На опушке Джильбаев, запинаясь, виновато на меня посматривая, докладывает об исходе разведки.
— Хорошо! — говорю я. — Будешь и дальше командовать отделением.
Мы опять выстроились, углубились в лес, пошли на восток. Где-то там, на новом рубеже, обороняется, дерется дивизия, теснимая к Москве.
Вновь глушитель-лес смягчал урчание канонады. Она как бы уже не нарушала лесную тишину. Небо над деревьями светлело — до вечера еще не близко, — а тут, под елями, стлался легкий сумрак.
Я опять шагал головным бойцом. Опять мы проламывали прямую. Она вывела на заброшенную, укрытую снегом, без единого следа дорогу. По этой тропе я повел колонну. И вдруг…

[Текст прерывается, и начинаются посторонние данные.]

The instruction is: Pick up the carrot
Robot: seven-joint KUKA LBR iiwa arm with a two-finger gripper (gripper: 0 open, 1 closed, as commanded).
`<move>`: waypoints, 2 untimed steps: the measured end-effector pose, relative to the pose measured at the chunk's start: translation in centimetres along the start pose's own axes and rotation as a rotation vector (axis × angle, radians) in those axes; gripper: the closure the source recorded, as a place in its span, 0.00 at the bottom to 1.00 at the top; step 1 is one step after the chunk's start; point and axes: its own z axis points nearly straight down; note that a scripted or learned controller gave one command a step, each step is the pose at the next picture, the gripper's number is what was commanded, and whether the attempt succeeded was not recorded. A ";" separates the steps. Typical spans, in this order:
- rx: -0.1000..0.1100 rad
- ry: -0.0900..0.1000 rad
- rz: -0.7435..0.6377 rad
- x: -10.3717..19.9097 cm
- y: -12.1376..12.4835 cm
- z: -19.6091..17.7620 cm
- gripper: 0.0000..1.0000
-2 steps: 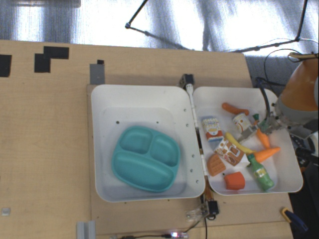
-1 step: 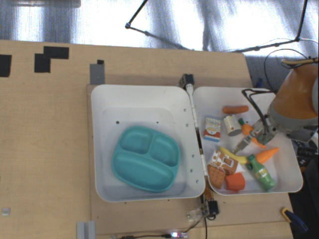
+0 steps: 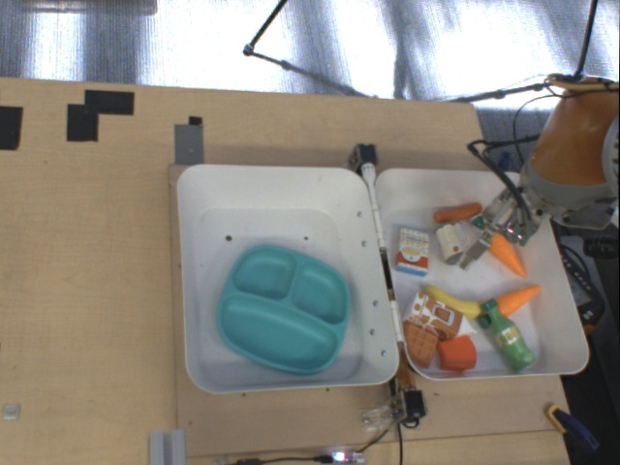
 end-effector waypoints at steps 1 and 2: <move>-0.002 0.000 0.003 -0.1 0.1 -0.7 1.00; -0.008 -0.023 -0.123 1.6 -4.3 1.6 1.00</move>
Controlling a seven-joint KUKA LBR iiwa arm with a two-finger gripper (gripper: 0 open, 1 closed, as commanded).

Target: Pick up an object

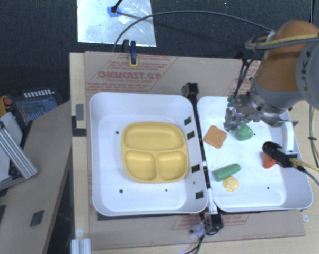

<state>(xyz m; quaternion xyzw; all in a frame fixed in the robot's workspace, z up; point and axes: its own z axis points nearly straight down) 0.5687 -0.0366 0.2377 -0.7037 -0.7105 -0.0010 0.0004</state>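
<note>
The right bin holds an orange flat piece, a green rounded lump, a green cylinder, a small yellow ball-like piece and a red piece partly hidden at the right. My gripper hangs low over the back of this bin, right at the green lump's left edge. Whether it touches the lump is hidden by the wrist.
The left bin bears a yellow three-compartment tray. A black divider clip strip runs between the bins. Cardboard lies beneath both bins, and cables trail behind the arm.
</note>
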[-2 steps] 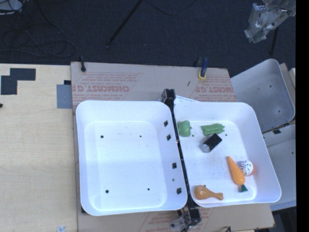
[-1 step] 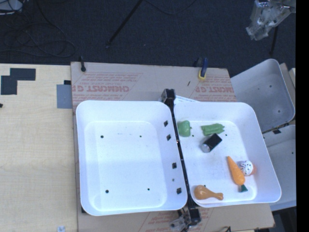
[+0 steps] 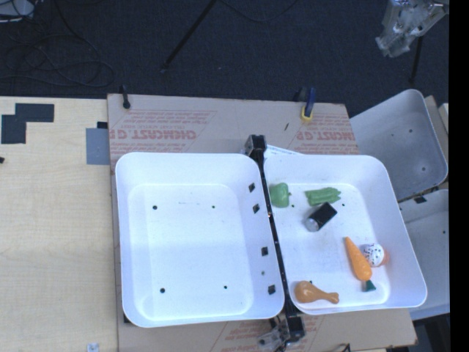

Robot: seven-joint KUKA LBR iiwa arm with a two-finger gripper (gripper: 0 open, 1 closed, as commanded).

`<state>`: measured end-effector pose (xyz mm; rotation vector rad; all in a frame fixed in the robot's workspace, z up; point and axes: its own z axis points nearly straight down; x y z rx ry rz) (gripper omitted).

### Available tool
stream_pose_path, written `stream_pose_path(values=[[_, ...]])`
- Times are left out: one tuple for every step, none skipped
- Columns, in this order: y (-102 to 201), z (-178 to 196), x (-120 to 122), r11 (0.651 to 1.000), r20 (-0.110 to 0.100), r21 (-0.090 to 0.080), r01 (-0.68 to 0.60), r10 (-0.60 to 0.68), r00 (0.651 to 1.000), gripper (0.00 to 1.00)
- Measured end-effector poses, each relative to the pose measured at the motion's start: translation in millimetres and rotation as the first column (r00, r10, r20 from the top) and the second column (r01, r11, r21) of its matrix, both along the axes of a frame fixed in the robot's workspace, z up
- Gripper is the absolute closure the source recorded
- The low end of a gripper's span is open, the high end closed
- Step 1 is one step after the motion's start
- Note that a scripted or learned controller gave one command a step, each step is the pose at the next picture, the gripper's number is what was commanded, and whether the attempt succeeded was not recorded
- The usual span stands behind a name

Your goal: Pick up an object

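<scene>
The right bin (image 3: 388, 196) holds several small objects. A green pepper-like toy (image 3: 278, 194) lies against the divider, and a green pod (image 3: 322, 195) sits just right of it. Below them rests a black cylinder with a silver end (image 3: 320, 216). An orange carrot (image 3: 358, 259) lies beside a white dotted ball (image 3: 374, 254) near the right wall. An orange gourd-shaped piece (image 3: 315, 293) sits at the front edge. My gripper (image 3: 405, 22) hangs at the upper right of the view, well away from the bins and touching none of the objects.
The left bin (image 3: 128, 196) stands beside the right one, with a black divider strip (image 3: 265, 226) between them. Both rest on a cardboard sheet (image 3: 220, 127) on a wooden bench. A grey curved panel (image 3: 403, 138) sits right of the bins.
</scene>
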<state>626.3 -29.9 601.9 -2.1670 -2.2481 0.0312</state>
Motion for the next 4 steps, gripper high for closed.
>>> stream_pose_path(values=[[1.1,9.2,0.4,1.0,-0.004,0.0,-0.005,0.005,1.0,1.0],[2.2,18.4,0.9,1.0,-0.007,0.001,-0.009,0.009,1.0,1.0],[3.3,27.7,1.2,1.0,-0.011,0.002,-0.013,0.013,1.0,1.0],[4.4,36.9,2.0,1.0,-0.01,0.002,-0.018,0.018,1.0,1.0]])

Из-за какого-то дерева появилась рослая девушка в военной одежде. Под ободком серой бобриковой шапки со звездой виднелось крыло гладко зачесанных темно-русых волос. На боку — фельдшерская сумка. Варя Заовражина! Встреча, наверное, была одинаково неожиданной для нас обоих. Внезапность не только в бою шутит свои шутки. Варя рванулась вперед и, не успел я моргнуть глазом, с силой обхватила руками мою шею, спрятала лицо в жесткий ворс моей шинели. И тотчас опомнилась, отпрянула, залилась краской, поднесла, отдавая честь, руку к виску, но ничего не смогла выговорить. Я тоже молчал, пораженный этой встречей.
Следом за Варей приблизился еще один военный — тоже с брезентовой, меченной красным крестом сумкой. На длинном грушевидном носу были укреплены стекла пенсне. Беленков! Бывший врач батальона, бывший капитан медицинской службы, разжалованный за трусость. За его плечом винтовка рядового санитара. Он тоже козырнул. Я ответил этим же воинским приветствием. Но слова на язык не приходили. В душе билась радость. Наши! Первые советские люди, встреченные в сегодняшнем походе! Подошел Толстунов.
— А, Варя?! Откуда свалилась?
Затем он поздоровался и с Беленковым.
— Ну, Варя, докладывай. Краснеть хватит, — продолжал Толстунов.
Черт возьми, все он примечал. Варя опять вспыхнула, не смогла заговорить.
— Нас послали за вами, — сказал Беленков. — Послали искать. Дошли сведения, что от батальона осталось лишь несколько бойцов, а комбат лежит в лесу тяжелораненый.